シャープ「CS-D942」は、ビジネス向け経理仕様/実務電卓の主力機。
カード/ハンディ・手帳タイプと呼ばれるポケット電卓に対して、デスクトップ/セミデスクトップタイプと呼ばれる堂々の“卓上電子計算機”。
製品名にもしっかりとCOMPET(コンペット)と銘打たれており、これは同社が世界で初めて開発した電卓「CS-10A」から受け継がれているブランド名だ。
機能面を見ればいかにも実用で、税込み/税抜き、日数計算、累計ボタン(GT)、アンサーチェックといったファンクションのほかはメモリー演算程度と、余分な演算キーはまるでない(演算では√があるだけだ)。
とはいえ、素早く快適な入力のための工夫は、PCのキーボードとは比較にならないほど細かく作り込まれている。
見た目ではほとんど判別できないが、数字キー最下段は凸型、それ以外は凹型形状で、指を置いただけで位置が分かる(5に小さな突起があるのは当然)ほか、連続して打鍵した際、キーが戻りきらないうちに別のキーが押されても順番通りに数字が入る。
背面はほぼ全面がラバー貼りになっている。本体のサイズと重量(約450g)も相まって、少々ラフに叩いても机上で滑ったり、ぐらつくような感じはまるでない。
液晶部はチルトして見やすい角度に調整できるのだが、チルトする液晶部とボディ周囲のカバー部は独立しているので、剛性と安定感は変わらない。さらに持ち運び用のスリットが背面に開けられていて、室内で持ち運ぶ際にも安心。

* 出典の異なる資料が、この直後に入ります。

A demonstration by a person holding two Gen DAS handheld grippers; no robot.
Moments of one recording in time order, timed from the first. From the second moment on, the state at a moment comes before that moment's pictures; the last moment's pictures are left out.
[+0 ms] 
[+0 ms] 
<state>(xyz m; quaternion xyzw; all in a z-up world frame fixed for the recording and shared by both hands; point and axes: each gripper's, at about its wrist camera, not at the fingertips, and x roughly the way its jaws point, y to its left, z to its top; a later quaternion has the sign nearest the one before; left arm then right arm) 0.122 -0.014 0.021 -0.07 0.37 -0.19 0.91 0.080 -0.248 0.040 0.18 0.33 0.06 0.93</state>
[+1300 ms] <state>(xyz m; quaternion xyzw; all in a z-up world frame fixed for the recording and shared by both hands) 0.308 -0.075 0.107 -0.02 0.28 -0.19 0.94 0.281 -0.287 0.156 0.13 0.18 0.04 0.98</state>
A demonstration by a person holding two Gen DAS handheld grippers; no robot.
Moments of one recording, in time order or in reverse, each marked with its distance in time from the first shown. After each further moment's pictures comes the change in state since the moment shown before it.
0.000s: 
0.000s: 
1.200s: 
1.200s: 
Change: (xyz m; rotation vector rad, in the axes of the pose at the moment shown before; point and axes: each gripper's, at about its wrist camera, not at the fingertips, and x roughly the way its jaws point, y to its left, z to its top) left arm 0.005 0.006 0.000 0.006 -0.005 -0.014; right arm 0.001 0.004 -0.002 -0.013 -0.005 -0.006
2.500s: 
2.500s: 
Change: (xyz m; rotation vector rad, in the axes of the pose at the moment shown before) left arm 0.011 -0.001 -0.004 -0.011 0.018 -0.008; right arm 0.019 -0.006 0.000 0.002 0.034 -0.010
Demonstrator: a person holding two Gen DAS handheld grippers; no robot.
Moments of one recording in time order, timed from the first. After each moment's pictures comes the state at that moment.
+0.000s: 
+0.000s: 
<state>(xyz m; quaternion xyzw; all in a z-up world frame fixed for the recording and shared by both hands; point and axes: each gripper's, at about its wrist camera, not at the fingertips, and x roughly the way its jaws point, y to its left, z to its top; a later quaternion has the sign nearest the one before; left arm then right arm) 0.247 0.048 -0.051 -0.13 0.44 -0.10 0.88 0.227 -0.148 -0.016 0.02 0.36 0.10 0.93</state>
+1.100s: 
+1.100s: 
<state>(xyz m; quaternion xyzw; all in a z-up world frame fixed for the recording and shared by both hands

シンプルながらしっかりとした作りは事務機器ならでは。デジタルガジェットにありがちなインターフェース面でのマイナス点が見当たらないのは、数十年に渡って作りこまれた機器の証といえよう。実際に触ってみると、“単にちょっと大きめの電卓だろ”という第一印象を払拭する“本格プロユース機材”であることを実感できるだろう。